• Instructions to follow
With images removed, transcribe each record exactly as it appears.

• Data listing
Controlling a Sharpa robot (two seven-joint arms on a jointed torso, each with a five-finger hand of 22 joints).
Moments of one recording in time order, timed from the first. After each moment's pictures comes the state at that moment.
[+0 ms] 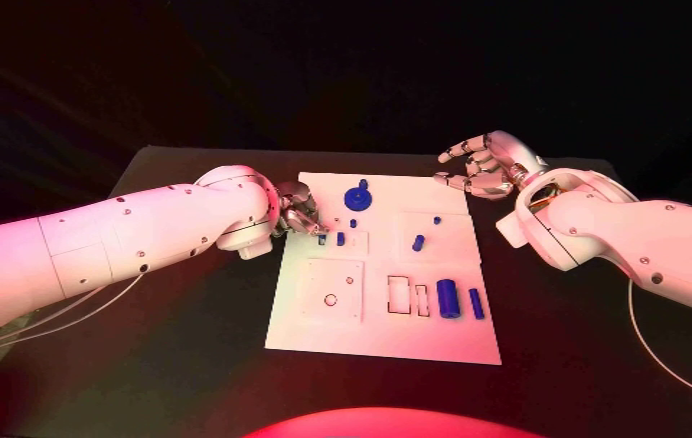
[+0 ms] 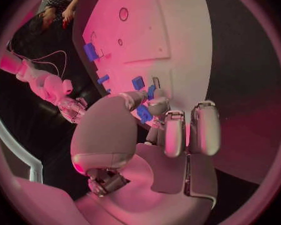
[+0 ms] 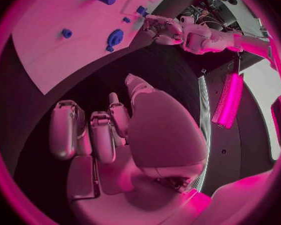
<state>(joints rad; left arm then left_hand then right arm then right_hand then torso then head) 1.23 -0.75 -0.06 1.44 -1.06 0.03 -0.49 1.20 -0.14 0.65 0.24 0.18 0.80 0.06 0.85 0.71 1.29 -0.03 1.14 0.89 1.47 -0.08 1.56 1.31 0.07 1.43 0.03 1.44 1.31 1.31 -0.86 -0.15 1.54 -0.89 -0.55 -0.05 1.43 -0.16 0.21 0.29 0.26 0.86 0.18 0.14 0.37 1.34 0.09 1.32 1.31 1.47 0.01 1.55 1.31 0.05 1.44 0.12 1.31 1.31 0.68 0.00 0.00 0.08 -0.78</state>
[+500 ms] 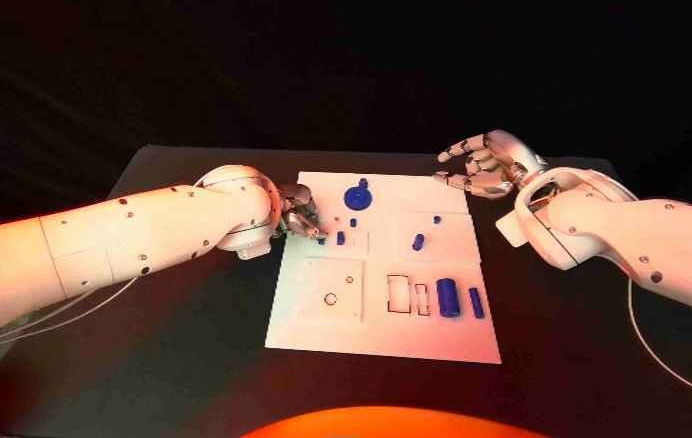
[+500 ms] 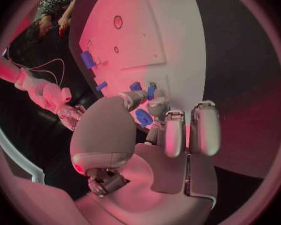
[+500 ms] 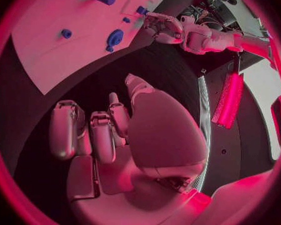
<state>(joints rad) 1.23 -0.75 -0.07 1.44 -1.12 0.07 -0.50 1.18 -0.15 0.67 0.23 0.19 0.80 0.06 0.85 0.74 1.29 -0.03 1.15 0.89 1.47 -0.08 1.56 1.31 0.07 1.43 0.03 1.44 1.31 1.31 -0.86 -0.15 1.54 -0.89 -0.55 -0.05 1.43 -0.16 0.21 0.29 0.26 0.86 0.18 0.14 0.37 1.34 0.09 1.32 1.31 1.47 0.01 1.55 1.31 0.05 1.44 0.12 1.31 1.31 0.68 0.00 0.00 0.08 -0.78</state>
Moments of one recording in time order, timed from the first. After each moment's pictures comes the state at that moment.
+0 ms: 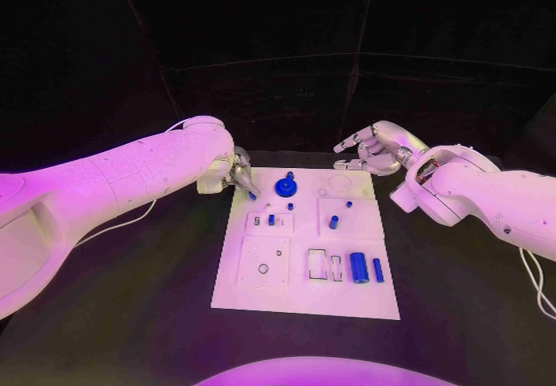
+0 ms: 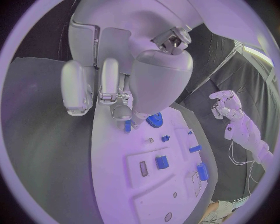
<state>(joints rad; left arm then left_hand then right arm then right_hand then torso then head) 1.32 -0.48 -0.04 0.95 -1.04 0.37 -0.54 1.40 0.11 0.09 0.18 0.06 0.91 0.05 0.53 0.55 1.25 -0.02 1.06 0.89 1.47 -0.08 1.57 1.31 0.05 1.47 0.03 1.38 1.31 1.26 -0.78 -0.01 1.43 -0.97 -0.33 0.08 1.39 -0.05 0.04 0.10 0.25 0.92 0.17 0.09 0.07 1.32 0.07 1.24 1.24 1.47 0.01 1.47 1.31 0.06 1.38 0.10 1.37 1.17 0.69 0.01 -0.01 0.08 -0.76</state>
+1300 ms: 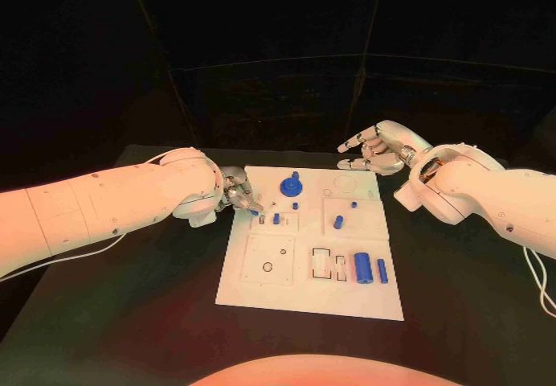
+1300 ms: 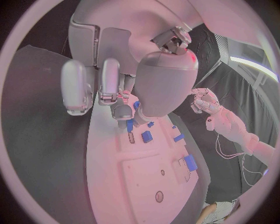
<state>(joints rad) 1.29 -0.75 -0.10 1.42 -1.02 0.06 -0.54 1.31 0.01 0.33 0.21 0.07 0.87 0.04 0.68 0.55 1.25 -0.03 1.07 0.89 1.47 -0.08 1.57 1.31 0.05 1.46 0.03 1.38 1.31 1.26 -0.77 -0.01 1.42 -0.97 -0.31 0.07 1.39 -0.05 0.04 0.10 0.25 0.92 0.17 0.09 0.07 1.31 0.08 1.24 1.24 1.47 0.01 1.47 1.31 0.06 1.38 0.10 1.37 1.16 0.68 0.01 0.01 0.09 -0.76</state>
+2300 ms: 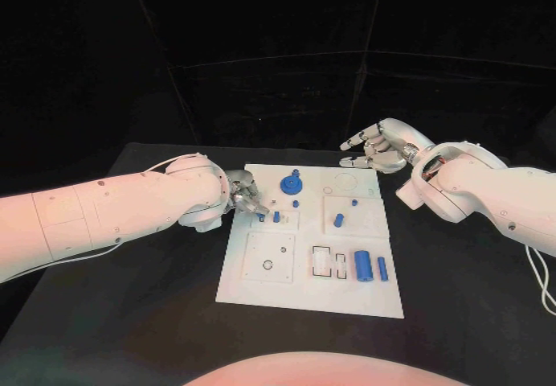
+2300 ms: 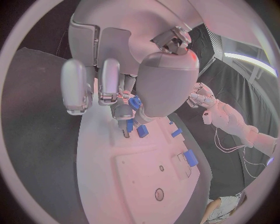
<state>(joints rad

• Solved exercise
Controlling a Sharpa robot (two seven-joint arms on a jointed torso, each with a five-finger hand of 22 joints).
Moments of one recording in time order, timed from the first. After each moment's pictures comes the state at that moment.
[+0 ms] 
[+0 ms] 
[+0 ms] 
<state>(joints rad; left arm then left_hand then right arm then right_hand then torso then head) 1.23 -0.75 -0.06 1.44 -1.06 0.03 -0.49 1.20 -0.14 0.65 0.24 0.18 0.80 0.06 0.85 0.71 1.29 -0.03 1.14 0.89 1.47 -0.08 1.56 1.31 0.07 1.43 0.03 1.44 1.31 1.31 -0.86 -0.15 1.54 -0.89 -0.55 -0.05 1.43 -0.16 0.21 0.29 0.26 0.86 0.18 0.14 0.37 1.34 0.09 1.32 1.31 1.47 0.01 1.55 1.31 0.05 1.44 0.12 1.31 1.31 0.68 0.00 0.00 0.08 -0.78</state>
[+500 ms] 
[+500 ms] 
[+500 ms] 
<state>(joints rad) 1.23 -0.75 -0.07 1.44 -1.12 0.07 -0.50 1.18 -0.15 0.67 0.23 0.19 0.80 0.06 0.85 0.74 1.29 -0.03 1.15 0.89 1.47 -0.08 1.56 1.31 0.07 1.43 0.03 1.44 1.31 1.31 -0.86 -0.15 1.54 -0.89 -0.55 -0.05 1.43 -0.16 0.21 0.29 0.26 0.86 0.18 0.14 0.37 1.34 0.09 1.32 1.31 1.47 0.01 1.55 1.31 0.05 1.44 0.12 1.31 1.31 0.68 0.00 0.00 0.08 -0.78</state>
Moments of one recording in time order, timed from the first. After each moment's pictures comes the state at that moment.
+0 ms: 
+0 ms: 
<state>(joints rad; left arm then left_hand then right arm then right_hand then torso then head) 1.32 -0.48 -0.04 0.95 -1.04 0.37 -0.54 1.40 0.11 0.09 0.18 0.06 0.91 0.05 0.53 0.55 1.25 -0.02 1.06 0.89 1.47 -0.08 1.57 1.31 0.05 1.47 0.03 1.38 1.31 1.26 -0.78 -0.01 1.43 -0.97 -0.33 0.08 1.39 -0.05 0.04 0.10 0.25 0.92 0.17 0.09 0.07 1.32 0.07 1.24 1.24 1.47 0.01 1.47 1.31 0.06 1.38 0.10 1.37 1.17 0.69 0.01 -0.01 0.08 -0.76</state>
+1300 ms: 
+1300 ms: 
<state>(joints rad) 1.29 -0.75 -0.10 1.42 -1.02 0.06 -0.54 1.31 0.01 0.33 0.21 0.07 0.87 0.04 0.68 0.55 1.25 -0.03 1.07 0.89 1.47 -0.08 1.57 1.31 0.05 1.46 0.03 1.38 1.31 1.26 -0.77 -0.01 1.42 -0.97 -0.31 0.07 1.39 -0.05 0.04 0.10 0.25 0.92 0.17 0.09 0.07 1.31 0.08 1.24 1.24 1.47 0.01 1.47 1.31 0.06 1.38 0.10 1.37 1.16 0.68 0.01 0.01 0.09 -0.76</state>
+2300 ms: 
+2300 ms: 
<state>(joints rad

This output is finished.